Thursday, May 21, 2009

Outing people: good or bad?

'Outrage': Kirby Dick kicks open Washington's closet door
Trailer

Is it ever okay to out someone?

The obvious response is: No, never. We as people have individual rights to privacy that extend to everyone; just because you're a politician and have accepted that de facto your life is not as private as it once was does not mean that the de facto situation takes on any sort of de jure facet. You SHOULD expect the same level of privacy that everyone else gets and you SHOULD receive it. Unfortunately you probably won't expect or receive it, but that doesn't mean such deprivatizing of private matters is acceptable.

The more honest one: It's complicated.

You should never out someone for the sake of outing them (in order to, for example, discredit them or shame them). In an ideal world, like I said, everyone has their right to privacy. However, consider this: In court, a witness's own criminal record is inadmissible information, UNLESS THE CONVICTION IS SPECIFICALLY RELATED TO DISHONESTY (i.e. fraud, perjury, etc.). So you can't bring up a criminal record unless it calls into question the value of the individual's testimony.

If someone's history is seriously relevant to the debate then maybe it is admissible, even if it's related to something usually private (like sexuality or a criminal record). Maybe. I still think it's a douche move--there are legit ways to attack anti-gay legislation that don't amount to ad hominem attacks against politicians, after all--but I suppose if the debate devolves into mudslinging and you don't feel mature enough to rise above it, it's fair ammunition.

Sunday, May 3, 2009

We couldn't get ONE person out of two dozen? REALLY?

You've probably heard about the "bathroom bill" that came up for a vote (and was shot down) in the New Hampshire senate this past week. I honestly can't help but take this personally. It would be one thing if the bill just lost--a vote split almost 50-50 (or 11-13 as the case may be, whatever) would at least be a sign of progress. I'd be absolutely ecstatic if 50% of the members of any group were defending me and my gender identity.

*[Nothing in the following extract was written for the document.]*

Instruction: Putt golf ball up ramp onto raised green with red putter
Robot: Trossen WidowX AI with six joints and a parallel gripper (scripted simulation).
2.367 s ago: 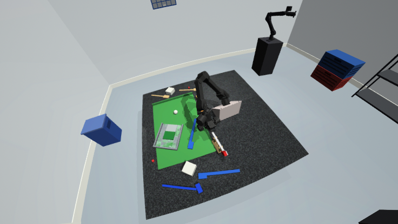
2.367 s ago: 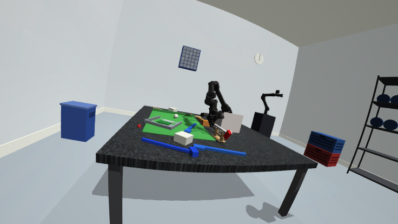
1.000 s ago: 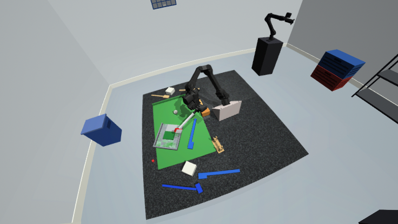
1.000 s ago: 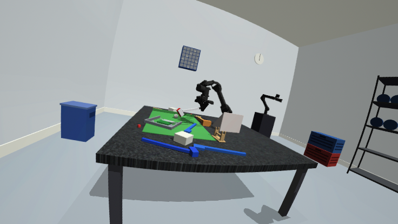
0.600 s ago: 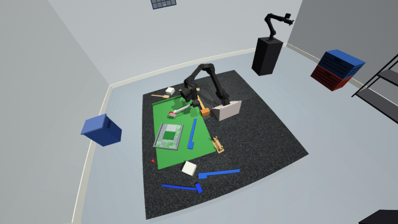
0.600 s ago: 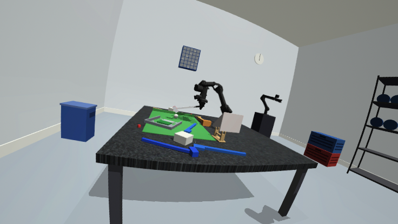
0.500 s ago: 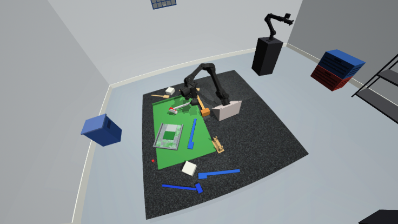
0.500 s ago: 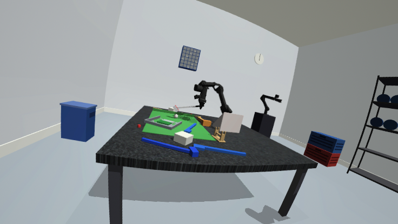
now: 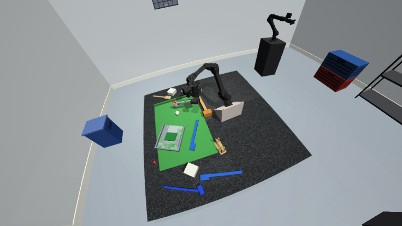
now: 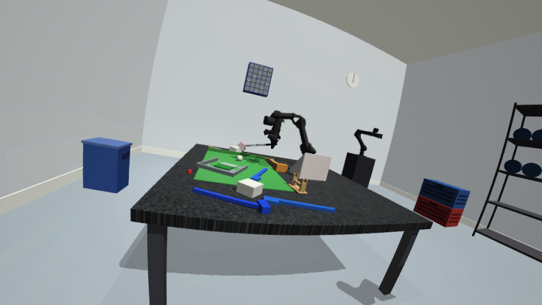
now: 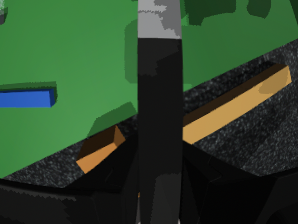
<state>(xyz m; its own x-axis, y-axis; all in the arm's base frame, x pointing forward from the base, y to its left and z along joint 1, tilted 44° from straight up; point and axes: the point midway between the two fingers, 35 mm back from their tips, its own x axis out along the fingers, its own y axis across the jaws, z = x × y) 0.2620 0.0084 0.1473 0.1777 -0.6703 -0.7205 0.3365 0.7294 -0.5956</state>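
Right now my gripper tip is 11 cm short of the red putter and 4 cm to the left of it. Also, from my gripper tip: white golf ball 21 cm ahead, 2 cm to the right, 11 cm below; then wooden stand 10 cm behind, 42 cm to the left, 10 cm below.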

But the fact is, it was shot down unanimously. Twenty-four reasonable, intelligent people ALL voted that as long as I'm in New Hampshire, my rights to housing, job security, and safe urination were all essentially nil, because I was born with a penis.

This wasn't even a radical proposition: the law would have only affected housing, job security, etc. because the toilet issue which made such a stir was resolved already. Laws already prevent discrimination based on sex, and the men's room/ladies' room dichotomy smacks of separate-but-equal to me; essentially sex-specific restrooms are already enforced by courtesy, not law.

People stated that they were worried about predators using this statute to legally prowl in women's restrooms. In the hundred-or-so locales with similar laws that has never been reported to be a problem. People say they want to protect their daughters, their wives--then lobby about an important (and real) issue like the rape kits that go untested for years or clearing the wage gap. Don't take an opportunity like this to point out how you think I'm sub-human--I know you think that. And now I know your legislative body thinks that, too.

I'm not sure what you can do about this as an individual. I even understand if you're not up-in-arms about it--I'm not from New Hampshire and it took me a while to get well and truly pissed about this, too. But here's something small: any time you hear someone call this the "bathroom bill" correct them and inform that (a) I can already use any bathroom I want and (b) this decision had the more significant effect of essentially letting me know that I couldn't necessarily rent an apartment (which would have a bathroom in it and solve this whole problem).